Spreadsheet Barcodes 07987621 00234562 09812344
Also within our data warehouse is a DimProducts dimension table which has loaded the full inventory from our own LOB database. The barcodes within this data are generally in exactly the same format although there are a few that have 11 characters instead of the more usual 8 (format ‘nnnnnn-nnn’). The client however will only ever see the (first) 8 characters of any barcode including these anomalies.
Dimension Barcodes 07987621 00234562 09812344-908
The difficulty is that we wish to map the data contained within the ‘spreadsheet’ to the data within the ‘LOB database’ so that for every defective complaint sent out we can associate it to the product within our inventory. We can then contact manufacturers etc. Remember that in the main there will be a direct match between these two sources, it will only be ‘edge cases’ where the ‘spreadsheet’ data will match on the first 8 characters of our 11 character barcodes. As you can see from the sample barcodes above if we were to perform the below join we would only match on the first two records
'Spreadsheet.Barcode = Database.Barcode'
The final barcode would not be resolved as 09812344 is not the same as 09812344-908. In order to match against this we would need a join like this:-
'Spreadsheet.Barcode LIKE Database.Barcode || '%''
The percentage is of course required as SQL server requires wildcard characters to utilise fuzzy match on a LIKE statement otherwise it is essentially just an equal to statement. Nice and simple so far but just try and use that phrase inside an SAP data flow join. Not very helpful errors ensue and the afternoon disappears in much the same way that my salary does… alarmingly fast.

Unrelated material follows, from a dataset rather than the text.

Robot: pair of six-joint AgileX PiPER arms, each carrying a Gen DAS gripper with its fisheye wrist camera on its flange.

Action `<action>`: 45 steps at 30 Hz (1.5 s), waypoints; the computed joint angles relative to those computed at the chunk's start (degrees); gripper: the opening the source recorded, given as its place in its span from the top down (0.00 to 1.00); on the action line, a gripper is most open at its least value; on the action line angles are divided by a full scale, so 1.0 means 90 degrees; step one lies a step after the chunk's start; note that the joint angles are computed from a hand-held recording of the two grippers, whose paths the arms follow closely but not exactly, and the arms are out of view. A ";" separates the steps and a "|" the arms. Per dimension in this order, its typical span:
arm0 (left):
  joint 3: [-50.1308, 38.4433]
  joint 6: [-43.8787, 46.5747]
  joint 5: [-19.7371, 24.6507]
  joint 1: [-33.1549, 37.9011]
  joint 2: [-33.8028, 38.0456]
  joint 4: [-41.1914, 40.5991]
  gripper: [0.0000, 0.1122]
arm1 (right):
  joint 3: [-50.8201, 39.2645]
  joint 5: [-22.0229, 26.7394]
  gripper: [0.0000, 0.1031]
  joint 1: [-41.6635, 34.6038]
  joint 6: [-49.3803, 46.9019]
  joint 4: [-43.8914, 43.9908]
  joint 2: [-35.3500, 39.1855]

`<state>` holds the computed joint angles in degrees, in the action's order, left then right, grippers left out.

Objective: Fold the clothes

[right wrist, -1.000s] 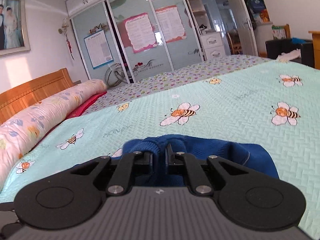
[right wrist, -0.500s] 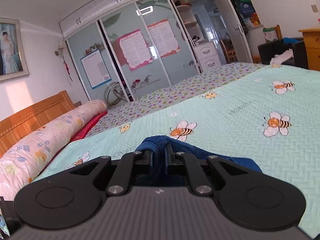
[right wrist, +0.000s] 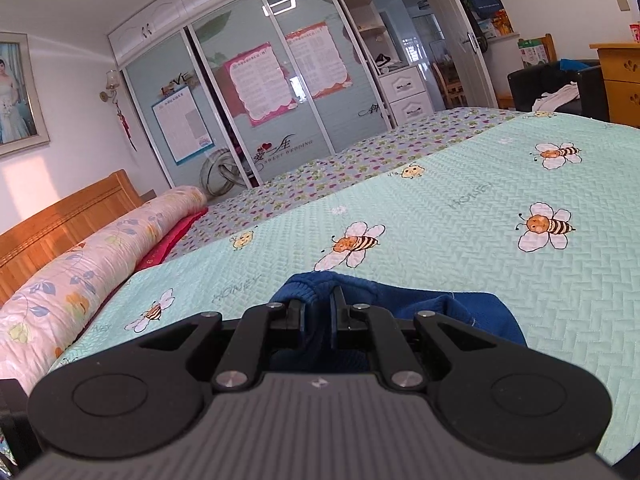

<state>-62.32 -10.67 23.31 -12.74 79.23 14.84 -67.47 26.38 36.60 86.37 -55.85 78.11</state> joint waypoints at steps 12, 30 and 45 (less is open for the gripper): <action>0.0010 0.0900 -0.0227 0.0115 0.0049 -0.0712 0.97 | -0.0076 0.0162 0.90 0.0277 -0.0011 -0.0064 -0.0148; 0.1621 0.4510 -0.0742 0.1635 -0.2077 -0.4585 0.97 | -0.0107 -0.0211 0.86 0.0529 -0.1178 0.0895 -0.0037; 0.1747 0.5517 0.0007 0.2442 -0.2195 -0.5623 0.97 | 0.0984 -0.0684 0.29 -0.0130 -0.3323 0.3871 -0.0754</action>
<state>-46.60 38.98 23.37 9.23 59.47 -35.76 -58.61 20.22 35.43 56.46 -21.01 71.32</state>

As I alluded to earlier in this blog post the easiest way to address this is to split your processing into two joined queries, in the first we select only the fields we are interested in from our spreadsheet staging table and derive a new field entitled FuzzyBarcode. This field uses the following formula for its text
Spreadsheet.Barcode || '%'
This removes the need for monkeying around with pipe characters in the joins at a later stage. Next off in the second query we bring in the data from the first query and join that to the data within our products table using the barcode join as shown below:-
'Dimension.Barcode LIKE Spreadsheet.FuzzyBarcode'
This data can then be output into your fact table and as you should see something magical happens. Not only does your data resolve in the manner that you wished the execution of this workflow (so long as you have not done anything else too complex) gets entirely pushed down to the database leaving you with a statement Similar to this pseudo SQL
INSERT INTO FactComplaints (DimProductFK,RejectionReason) SELECT D.Sid,S.RejectionReason FROM Spreadsheet AS S INNER JOIN DimProducts AS D ON D.Barcode LIKE S.FuzzyBarcode
Perfect, a like clause within SAP BODS and everything gets pushed down to the database for maximum efficiency.